§ **Work instructions**
Check every line of the data and copy the ones where "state" appears.

§ **Dataset section**

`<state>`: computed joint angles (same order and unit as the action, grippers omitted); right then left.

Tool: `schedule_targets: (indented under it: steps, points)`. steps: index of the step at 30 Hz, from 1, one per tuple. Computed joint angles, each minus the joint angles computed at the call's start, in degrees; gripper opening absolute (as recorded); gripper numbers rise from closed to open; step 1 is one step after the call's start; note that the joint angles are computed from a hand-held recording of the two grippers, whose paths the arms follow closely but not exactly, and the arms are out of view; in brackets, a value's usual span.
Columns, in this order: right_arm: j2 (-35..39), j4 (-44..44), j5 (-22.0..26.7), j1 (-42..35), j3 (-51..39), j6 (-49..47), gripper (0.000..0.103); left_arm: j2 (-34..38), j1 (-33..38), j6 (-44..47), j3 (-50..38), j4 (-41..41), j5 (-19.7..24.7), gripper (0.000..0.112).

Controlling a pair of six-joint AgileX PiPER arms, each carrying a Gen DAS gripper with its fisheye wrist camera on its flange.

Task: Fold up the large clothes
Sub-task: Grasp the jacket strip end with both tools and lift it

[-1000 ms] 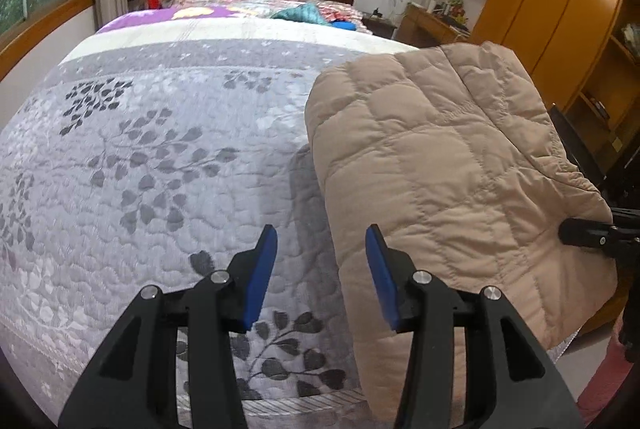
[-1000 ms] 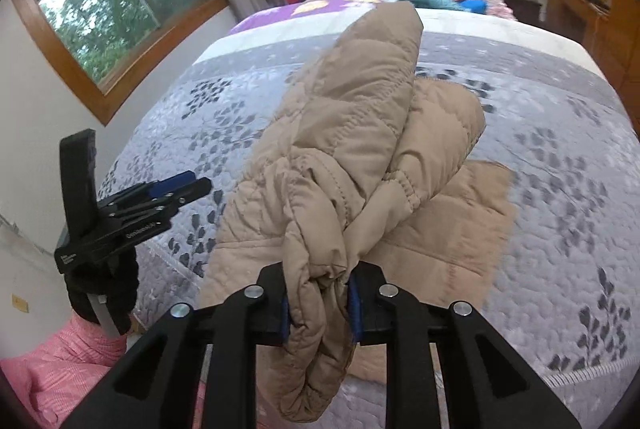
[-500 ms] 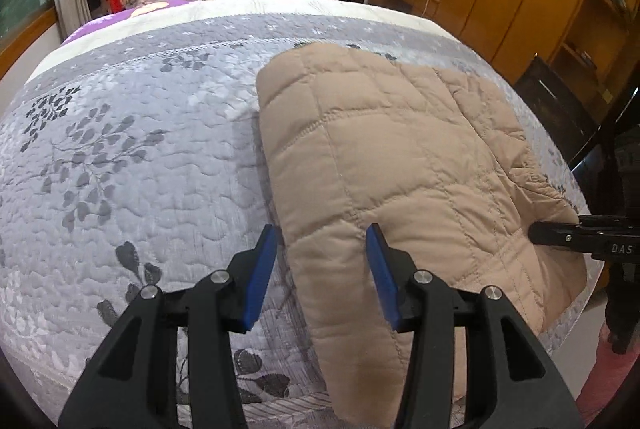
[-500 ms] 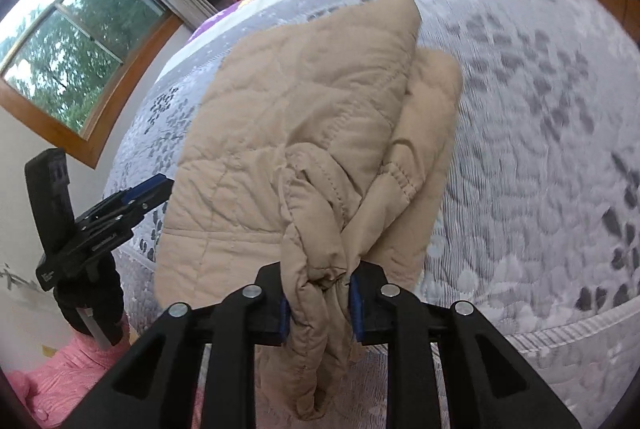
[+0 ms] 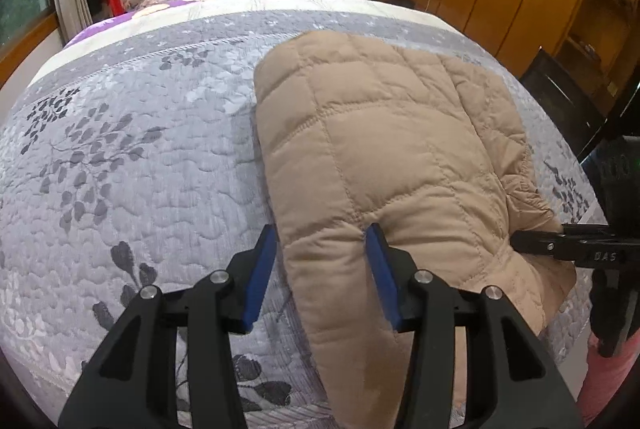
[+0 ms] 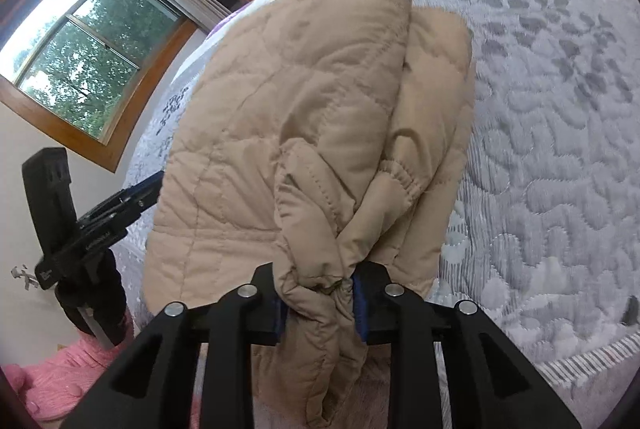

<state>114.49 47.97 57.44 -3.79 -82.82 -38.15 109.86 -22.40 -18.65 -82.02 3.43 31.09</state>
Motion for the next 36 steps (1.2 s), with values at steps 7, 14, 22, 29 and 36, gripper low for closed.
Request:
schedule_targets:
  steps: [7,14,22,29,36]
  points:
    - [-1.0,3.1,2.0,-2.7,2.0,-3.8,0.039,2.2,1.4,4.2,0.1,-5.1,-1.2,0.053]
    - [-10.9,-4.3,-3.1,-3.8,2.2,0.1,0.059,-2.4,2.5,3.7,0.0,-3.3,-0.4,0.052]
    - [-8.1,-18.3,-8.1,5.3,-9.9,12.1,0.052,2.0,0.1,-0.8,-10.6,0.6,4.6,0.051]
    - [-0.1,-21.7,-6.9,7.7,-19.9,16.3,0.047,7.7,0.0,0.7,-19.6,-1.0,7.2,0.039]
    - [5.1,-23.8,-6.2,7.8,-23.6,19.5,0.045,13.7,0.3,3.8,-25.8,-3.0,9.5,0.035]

§ **Written solution**
`<state>`: computed joint angles (same order and unit as the action, grippers omitted); right then left.
<state>114.49 47.97 57.44 -3.79 -82.82 -38.15 109.86 -22.40 -18.65 -82.02 3.43 31.09</state>

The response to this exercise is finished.